When the maintenace starts, use assets/haproxy/maintenance-mode.sh (deployed to every server running HAProxy and added to $PATH) to enable maintenance mode:

• haproxy-maintenance enable git 30
• haproxy-maintenance add-bypass 192.168.1.100
• haproxy-maintenance status
• haproxy-maintenance disable git

See also haproxy-maintenance -h.

Networking

Note

Not in use right now

To optimize latency between regions, private wireguard networks were created between the nodes running haproxy. On all besides the main node running git, the SSH port was changed and Port 22 is watched by haproxy. This way, haproxy can redirect traffic to the main node running git over the internal network.

Internal networking

VSwitch setup

1. Create VLAN interface on robot server:

   # this becomes the private ipv4 of the robot server
   nmcli connection add type vlan \
       con-name vswitch4023 \
       mtu 1400 \
       dev eno1 \
       id 4023 \
       ip4 10.10.5.3/24 \
       gw4 10.10.5.1 \
       ipv4.routes "10.10.0.0/16 10.10.5.1"
   
   nmcli connection up vswitch4023
   

2. Route all 10.x requests from the robot servers through the vswitch:

   ip route add 10.10.0.0/16 via 10.10.5.1
   

Troubleshooting:

• ip route get <ip>
• traceroute -n <ip>

Multi Region latency

https://jawher.me/wireguard-ansible-systemd-ubuntu/

How to test: spin up a remote server next to the region proxy and measure time when connecting directly to the domain (without regional proxy running) and compare with the time when connecting through the proxy (= internal network).
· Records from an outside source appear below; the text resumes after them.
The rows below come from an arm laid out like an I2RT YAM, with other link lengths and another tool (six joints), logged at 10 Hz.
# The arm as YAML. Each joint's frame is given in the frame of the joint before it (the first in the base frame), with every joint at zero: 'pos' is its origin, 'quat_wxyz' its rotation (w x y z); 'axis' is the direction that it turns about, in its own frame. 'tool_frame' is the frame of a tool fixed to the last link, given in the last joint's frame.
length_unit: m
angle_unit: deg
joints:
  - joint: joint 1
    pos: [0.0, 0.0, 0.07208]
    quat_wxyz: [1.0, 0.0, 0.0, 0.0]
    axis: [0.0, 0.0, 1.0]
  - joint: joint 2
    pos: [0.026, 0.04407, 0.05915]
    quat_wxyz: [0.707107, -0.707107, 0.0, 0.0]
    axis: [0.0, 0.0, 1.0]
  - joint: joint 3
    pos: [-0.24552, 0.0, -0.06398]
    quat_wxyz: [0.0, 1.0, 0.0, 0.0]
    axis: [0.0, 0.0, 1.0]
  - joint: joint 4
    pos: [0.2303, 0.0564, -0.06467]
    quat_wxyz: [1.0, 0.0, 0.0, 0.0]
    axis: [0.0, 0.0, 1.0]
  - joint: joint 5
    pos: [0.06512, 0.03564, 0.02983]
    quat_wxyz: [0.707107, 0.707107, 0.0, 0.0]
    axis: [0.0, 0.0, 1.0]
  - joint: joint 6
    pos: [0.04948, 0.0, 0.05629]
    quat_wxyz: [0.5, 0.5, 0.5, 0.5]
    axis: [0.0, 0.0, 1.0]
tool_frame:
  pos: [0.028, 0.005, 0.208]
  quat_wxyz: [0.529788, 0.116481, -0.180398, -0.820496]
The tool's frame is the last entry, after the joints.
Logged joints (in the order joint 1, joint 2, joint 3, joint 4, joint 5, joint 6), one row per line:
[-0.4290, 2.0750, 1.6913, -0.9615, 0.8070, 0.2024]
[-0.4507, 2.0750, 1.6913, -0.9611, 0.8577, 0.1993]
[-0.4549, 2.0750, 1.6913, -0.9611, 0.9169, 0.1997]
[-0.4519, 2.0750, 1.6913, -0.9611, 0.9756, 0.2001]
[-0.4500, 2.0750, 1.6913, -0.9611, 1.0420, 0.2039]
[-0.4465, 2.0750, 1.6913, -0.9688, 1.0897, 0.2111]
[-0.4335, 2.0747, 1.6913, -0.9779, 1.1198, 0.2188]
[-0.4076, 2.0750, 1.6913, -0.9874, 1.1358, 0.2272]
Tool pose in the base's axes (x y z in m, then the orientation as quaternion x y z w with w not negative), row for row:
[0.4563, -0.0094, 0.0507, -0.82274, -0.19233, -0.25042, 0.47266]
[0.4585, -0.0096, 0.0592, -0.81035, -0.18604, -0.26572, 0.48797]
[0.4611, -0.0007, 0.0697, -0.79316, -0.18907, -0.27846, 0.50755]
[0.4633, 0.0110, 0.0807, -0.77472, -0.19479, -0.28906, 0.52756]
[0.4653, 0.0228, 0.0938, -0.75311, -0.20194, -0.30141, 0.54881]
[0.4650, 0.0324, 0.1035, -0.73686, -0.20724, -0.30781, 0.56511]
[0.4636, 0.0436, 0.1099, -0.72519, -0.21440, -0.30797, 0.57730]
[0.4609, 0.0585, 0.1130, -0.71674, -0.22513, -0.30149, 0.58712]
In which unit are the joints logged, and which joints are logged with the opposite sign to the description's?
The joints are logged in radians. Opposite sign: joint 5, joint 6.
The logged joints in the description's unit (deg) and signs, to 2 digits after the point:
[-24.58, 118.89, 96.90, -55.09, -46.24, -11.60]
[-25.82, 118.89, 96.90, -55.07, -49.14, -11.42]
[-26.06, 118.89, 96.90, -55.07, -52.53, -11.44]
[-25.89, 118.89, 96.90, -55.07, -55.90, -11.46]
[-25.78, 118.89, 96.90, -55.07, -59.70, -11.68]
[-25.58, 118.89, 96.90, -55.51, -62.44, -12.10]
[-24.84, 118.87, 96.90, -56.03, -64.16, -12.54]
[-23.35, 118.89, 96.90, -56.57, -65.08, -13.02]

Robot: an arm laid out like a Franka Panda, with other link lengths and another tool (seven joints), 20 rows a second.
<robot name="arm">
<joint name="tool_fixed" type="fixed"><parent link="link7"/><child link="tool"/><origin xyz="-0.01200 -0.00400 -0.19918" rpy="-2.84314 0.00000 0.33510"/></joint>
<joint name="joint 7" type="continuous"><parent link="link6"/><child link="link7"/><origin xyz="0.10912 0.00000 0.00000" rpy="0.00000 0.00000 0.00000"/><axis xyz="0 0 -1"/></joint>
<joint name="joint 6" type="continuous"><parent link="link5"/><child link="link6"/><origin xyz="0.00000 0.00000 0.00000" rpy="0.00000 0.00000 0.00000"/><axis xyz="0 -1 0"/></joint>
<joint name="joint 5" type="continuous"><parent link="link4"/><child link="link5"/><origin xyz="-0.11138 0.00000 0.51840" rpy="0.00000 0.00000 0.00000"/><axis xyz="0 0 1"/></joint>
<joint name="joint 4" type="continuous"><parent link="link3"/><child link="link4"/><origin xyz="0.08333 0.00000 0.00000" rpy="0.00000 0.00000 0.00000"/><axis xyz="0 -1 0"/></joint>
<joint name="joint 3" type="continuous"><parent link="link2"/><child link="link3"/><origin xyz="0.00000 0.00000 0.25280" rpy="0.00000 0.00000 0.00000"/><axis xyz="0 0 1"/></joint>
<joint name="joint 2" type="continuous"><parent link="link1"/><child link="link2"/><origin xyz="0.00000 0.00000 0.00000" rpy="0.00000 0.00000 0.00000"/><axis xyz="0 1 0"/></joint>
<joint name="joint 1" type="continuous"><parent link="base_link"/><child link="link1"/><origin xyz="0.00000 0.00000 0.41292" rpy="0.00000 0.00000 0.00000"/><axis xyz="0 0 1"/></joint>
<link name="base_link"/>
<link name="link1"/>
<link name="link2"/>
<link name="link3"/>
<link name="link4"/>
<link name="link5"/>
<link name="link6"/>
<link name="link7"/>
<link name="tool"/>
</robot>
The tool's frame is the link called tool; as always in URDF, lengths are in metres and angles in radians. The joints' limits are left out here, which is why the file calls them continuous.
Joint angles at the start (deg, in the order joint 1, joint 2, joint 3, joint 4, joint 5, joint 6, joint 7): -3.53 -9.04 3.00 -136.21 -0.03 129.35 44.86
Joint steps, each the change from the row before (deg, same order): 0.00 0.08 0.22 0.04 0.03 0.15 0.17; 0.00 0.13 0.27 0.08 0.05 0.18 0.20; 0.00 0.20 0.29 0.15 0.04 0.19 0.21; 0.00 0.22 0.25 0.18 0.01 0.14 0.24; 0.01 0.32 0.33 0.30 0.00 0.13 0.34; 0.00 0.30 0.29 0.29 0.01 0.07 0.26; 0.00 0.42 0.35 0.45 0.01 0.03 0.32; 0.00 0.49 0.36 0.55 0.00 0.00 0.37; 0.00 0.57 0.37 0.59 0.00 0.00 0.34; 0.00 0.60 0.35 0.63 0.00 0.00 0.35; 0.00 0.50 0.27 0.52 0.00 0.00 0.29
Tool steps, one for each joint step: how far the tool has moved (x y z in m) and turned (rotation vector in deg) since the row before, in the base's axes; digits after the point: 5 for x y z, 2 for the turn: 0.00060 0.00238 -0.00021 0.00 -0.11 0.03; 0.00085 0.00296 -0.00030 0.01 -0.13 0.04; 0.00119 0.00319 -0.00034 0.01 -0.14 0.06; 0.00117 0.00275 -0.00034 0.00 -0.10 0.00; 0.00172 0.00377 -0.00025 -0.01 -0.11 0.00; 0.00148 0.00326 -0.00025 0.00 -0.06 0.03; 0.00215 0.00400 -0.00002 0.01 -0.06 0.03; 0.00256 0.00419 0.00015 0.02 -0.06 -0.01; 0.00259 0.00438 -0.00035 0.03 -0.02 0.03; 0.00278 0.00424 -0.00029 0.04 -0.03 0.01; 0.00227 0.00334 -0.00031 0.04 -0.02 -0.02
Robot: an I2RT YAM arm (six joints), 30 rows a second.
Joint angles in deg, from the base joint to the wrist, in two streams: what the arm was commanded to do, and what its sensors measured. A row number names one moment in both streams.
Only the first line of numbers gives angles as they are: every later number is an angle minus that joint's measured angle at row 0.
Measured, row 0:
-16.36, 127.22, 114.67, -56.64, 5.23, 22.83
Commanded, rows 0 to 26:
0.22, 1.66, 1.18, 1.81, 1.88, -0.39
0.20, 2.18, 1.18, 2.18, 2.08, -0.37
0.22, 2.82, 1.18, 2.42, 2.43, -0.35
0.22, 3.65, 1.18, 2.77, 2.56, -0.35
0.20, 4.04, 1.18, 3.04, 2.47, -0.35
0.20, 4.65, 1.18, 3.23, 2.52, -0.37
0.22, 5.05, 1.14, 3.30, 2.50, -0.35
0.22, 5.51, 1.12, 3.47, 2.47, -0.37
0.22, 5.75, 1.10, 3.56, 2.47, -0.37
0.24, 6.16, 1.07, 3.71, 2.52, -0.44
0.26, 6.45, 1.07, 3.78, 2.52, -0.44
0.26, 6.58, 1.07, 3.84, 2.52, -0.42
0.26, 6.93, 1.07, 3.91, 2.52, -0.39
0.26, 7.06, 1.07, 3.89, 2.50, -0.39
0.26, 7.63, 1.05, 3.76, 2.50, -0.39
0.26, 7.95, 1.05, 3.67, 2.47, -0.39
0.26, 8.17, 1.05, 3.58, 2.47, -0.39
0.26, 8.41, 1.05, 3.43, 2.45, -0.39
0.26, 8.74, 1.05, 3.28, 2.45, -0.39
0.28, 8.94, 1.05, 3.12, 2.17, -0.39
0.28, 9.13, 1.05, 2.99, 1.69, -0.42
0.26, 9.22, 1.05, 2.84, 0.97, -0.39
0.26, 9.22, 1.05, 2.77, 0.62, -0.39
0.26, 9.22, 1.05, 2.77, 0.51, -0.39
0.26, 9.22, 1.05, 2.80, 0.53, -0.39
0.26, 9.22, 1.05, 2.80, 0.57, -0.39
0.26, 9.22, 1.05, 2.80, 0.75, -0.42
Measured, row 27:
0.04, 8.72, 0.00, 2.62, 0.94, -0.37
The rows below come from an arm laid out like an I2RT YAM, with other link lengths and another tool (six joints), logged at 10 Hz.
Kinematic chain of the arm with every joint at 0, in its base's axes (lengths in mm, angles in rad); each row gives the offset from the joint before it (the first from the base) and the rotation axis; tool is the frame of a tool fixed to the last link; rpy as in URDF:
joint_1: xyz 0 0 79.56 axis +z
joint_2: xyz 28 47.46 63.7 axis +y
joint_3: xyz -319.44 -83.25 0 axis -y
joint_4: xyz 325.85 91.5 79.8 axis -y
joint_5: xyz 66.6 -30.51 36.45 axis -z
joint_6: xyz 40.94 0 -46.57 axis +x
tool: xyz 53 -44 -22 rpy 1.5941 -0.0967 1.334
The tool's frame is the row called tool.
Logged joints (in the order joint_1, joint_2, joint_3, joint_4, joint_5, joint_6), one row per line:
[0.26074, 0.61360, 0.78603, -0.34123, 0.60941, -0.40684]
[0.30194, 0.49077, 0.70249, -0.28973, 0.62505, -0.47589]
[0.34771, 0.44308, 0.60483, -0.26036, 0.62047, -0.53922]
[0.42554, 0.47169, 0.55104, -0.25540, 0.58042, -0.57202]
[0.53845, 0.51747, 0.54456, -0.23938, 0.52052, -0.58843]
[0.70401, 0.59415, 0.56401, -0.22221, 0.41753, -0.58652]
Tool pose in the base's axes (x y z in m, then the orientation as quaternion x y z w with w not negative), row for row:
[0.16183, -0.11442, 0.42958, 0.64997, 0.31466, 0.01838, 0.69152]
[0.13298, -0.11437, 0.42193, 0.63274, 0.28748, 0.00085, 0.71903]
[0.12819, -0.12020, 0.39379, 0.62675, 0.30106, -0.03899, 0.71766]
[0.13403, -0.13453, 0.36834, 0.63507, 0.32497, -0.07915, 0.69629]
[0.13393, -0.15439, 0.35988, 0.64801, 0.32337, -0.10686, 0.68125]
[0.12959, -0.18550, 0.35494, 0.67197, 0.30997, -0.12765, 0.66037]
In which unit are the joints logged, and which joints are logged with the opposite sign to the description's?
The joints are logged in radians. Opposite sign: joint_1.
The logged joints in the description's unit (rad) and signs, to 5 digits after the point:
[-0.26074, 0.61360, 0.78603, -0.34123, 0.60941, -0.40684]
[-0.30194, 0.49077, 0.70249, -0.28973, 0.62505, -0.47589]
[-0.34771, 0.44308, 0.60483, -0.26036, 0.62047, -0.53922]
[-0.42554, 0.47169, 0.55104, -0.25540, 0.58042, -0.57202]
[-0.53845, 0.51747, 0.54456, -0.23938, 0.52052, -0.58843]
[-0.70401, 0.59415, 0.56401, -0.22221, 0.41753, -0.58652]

• US (east)-DE: 0.211 ms (32% - 63% speedup)
  • without WG: 0.313783s - 0.562196s (depending how congested the route is)
  • with WG: 0.211686s (quite stable)

Monitoring

• Via Grafana devXY instance (Public dashboard sharing doesn't work right now)
• PSI support must be manually enabled for pressure information through node-exporter
• Node exporter running on each node
  • Dashboard: https://grafana.devxy.io/public-dashboards/c70ae4d237ee4f2687993091cfad7051
  • Upstream source: https://grafana.com/grafana/dashboards/1860-node-exporter-full/
• Postgres exporter running on DB nodes
  • Dashboard: https://grafana.devxy.io/public-dashboards/3f363326408444edb6cfbb98c0a828e5
  • Upstream source: https://grafana.com/grafana/dashboards/9628-postgresql-database/
• HAProxy exporter running on each node
  • Upstream source: https://grafana.com/grafana/dashboards/12693-haproxy-2-full/
• Git:
  • Upstream source: https://grafana.com/grafana/dashboards/17802-gitea-dashbaord/

Discourse

Installation

• oAuth2

• Install plugins

• Backups: Daily to S3

• Install guide

git clone https://github.com/discourse/discourse_docker.git /var/discourse
cd /var/discourse
chmod 700 containers

1. Copy samples/standalone.yml and create containers/app.yml
2. Edit containers/app.yml and comment out ports and default nginx templates
3. Set domain name and configure mail
4. Run /var/discourse/launcher rebuild app

Everything will be bundled in one container named app. Additonal webserver config is required to point to unix@/var/discourse/shared/standalone/nginx.http.sock (socket of bundled discourse nginx)

Alter config in /var/lib/discourse/containers/app.yml. Then run ./launcher rebuild app.

Initially started out with the Bitnami installation. However, sidekiq was not working properly and there is little support for it and a lot for the official one.
Downside: it is a big monolith and one cannot really selectively choose the individual compoments (e.g. PG version or Redis provider). Anyhow, the official one also has some default config tweaks which let the instance feel more smooth.